Write the data out again, word for word.

_INFORMATION SUPPLIED_:
________________________
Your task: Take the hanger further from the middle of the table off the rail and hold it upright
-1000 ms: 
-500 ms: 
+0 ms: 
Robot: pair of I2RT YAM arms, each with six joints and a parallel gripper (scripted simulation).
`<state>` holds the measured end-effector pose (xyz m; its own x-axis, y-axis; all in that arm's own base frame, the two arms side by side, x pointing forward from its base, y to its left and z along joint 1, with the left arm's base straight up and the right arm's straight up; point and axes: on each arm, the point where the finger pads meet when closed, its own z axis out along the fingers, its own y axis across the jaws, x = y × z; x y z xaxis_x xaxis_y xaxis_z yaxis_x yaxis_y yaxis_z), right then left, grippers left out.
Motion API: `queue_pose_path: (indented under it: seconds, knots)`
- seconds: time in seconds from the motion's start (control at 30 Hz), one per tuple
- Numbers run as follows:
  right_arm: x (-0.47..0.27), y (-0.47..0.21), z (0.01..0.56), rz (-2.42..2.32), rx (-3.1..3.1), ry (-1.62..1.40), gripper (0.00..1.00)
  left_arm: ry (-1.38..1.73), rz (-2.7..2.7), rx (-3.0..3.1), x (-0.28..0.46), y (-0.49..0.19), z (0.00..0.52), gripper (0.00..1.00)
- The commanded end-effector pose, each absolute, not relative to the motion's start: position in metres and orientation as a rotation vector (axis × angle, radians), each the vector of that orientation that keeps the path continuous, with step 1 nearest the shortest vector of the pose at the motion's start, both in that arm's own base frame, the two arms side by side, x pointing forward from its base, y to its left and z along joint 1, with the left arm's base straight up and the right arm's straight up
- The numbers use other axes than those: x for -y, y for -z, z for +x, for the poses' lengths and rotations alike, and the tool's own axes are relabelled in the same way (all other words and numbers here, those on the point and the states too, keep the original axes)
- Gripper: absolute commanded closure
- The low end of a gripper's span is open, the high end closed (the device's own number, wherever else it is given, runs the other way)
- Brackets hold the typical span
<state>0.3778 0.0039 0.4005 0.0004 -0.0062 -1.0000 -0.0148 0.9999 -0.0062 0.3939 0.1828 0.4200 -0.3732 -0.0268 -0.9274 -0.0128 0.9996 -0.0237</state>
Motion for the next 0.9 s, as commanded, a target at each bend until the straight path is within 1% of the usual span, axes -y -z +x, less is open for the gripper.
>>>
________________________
_SOLUTION FOR THIS TASK_:
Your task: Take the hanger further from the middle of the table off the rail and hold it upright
-1000 ms: 
-500 ms: 
+0 ms: 
Robot: pair of I2RT YAM arms, each with six joints and a parallel gripper (scripted simulation).
`<state>` holds the measured end-effector pose (xyz m; its own x-axis, y-axis; all in that arm's own base frame, the two arms side by side, x pointing forward from its base, y to its left and z along joint 1, with the left arm's base straight up and the right arm's straight up; point and axes: on each arm, the point where the finger pads meet when closed, its own z axis out along the fingers, its own y axis across the jaws, x = y × z; x y z xaxis_x xaxis_y xaxis_z yaxis_x yaxis_y yaxis_z), right then left, grippers left out.
Motion API: `queue_pose_path: (indented under it: seconds, knots)`
- seconds: time in seconds from the motion's start (control at 30 Hz), one per tuple
- Numbers run as follows:
  right_arm: x (-0.47..0.27), y (-0.47..0.21), z (0.01..0.56), rz (-2.42..2.32), rx (-3.1..3.1), ry (-1.62..1.40), gripper (0.00..1.00)
  left_arm: ry (-1.38..1.73), rz (-2.7..2.7), rx (-3.0..3.1), x (-0.28..0.46), y (-0.49..0.19), z (0.00..0.52), gripper (0.00..1.00)
- The commanded end-effector pose, each absolute, not relative to the motion's start: position in metres and orientation as a rotation vector (axis × angle, radians), each the vector of that orientation that keeps the path continuous, with step 1 nearest the shortest vector of the pose at the motion's start, both in that arm's own base frame, the two arms side by side, x pointing forward from its base, y to its left and z along joint 1, with the left arm's base straight up and the right arm's straight up
- The numbers use other axes than those: x for -y, y for -z, z for +x, for the poses' lengths and rotations alike, and the tool's own axes are relabelled in the same way (all other words and numbers here, those on the point and the states too, keep the original axes)
- Gripper: absolute commanded closure
- The low end of a gripper's span is open, the high end closed (the device's own number, wherever else it is given, runs the other way)
- Brackets hold the typical span
<state>0.3778 0.0039 0.4005 0.0004 -0.0062 -1.0000 -0.0148 0.9999 -0.0062 0.3939 0.1828 0.4200 -0.3732 -0.0268 -0.9274 -0.0128 0.9996 -0.0237</state>
Motion for the next 0.9 s, as commanded, a target at each bend until the straight path is within 1% of the usual span, axes -y -z +x, less is open for the gripper.
>>>

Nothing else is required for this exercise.